## What to produce
Read the listing below and copy out each line where the word "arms" occurs.

********************

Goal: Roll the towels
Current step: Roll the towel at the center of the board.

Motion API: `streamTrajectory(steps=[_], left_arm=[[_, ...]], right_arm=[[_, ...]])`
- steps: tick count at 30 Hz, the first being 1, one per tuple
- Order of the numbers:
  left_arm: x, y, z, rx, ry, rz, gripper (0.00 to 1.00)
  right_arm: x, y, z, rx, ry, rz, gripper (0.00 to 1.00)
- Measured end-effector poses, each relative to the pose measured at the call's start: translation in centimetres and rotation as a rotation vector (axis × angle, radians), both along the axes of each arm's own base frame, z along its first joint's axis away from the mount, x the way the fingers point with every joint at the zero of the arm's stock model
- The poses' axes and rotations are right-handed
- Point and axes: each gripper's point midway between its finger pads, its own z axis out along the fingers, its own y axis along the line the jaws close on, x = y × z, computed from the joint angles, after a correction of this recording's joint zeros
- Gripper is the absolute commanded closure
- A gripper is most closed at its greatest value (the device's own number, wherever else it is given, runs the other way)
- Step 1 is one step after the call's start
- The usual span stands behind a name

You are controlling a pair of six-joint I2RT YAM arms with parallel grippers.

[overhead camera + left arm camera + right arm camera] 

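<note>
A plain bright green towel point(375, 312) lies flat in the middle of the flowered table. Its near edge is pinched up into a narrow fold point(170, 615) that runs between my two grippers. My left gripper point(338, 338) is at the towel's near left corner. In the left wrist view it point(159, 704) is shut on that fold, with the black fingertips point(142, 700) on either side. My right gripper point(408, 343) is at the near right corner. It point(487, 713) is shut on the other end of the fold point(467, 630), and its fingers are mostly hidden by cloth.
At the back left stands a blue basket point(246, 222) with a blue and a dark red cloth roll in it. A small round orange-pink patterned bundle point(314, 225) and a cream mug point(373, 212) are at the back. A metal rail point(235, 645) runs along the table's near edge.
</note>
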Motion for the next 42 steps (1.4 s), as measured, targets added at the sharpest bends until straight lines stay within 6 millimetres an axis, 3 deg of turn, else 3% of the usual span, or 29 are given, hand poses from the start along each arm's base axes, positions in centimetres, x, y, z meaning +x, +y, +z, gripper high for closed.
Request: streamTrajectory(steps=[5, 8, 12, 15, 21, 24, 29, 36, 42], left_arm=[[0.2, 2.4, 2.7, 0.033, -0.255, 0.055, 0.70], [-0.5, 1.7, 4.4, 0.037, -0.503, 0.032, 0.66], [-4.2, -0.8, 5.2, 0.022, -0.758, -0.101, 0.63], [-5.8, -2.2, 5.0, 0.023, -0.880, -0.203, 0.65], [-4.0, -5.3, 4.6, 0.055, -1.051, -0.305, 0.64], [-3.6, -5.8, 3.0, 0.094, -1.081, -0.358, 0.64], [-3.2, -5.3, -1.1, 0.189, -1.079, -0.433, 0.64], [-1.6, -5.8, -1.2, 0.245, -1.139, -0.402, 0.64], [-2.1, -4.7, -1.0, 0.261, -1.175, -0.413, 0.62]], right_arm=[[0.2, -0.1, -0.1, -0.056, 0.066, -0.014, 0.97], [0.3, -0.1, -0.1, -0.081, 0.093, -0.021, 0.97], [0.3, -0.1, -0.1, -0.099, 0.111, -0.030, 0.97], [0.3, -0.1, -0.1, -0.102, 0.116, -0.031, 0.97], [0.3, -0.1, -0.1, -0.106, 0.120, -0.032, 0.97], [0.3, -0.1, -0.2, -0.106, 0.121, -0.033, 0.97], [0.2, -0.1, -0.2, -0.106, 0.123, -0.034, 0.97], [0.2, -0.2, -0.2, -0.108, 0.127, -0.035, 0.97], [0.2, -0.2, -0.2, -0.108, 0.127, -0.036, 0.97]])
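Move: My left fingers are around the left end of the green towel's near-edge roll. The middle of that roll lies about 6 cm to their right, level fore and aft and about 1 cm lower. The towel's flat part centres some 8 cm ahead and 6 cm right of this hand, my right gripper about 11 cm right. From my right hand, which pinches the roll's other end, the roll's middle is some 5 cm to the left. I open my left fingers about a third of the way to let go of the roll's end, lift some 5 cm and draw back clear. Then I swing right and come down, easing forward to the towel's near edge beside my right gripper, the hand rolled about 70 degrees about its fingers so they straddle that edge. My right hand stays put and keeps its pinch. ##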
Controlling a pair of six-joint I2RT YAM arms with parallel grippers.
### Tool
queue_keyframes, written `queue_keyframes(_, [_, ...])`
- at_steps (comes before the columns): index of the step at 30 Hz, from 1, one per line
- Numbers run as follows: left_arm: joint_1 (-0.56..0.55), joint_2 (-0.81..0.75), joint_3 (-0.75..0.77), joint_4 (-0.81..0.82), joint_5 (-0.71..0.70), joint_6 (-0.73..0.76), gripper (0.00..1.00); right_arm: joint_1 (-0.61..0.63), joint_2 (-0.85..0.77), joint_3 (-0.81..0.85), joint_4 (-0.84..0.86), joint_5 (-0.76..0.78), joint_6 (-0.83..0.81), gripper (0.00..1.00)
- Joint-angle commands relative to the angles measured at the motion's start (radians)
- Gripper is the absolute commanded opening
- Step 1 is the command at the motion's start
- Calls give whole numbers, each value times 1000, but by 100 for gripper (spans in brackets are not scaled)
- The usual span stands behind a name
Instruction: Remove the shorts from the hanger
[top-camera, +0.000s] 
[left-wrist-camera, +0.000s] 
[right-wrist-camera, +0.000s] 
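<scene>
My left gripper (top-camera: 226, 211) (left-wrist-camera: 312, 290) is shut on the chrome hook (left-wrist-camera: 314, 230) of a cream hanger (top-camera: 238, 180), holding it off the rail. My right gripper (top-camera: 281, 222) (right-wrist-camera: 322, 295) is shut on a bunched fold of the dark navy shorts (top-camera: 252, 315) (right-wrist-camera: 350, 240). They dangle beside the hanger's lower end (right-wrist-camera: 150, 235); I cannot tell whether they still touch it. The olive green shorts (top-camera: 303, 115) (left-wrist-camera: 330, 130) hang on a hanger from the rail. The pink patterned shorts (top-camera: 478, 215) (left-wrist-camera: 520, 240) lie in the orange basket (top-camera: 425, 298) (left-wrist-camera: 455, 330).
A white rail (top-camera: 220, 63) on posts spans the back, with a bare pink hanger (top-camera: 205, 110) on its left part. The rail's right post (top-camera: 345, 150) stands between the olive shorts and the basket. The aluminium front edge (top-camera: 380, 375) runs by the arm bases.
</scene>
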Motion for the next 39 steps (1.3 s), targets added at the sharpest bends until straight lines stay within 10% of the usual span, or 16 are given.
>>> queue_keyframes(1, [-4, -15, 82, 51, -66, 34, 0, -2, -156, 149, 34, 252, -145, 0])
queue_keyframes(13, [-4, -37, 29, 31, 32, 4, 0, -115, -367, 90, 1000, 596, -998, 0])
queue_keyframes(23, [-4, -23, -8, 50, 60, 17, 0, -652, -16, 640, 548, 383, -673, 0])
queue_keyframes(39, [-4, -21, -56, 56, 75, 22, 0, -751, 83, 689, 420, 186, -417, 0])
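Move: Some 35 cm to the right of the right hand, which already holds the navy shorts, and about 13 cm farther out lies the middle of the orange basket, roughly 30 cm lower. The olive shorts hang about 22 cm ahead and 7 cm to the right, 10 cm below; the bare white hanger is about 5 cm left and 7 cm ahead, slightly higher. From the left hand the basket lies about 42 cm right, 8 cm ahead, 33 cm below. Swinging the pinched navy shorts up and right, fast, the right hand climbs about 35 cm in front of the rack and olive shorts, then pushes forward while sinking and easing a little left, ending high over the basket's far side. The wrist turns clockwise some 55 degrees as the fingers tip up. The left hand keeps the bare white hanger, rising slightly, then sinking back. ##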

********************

## Task result
You are controlling a pair of six-joint I2RT YAM arms with parallel grippers.
Controlling a pair of six-joint I2RT YAM arms with parallel grippers.

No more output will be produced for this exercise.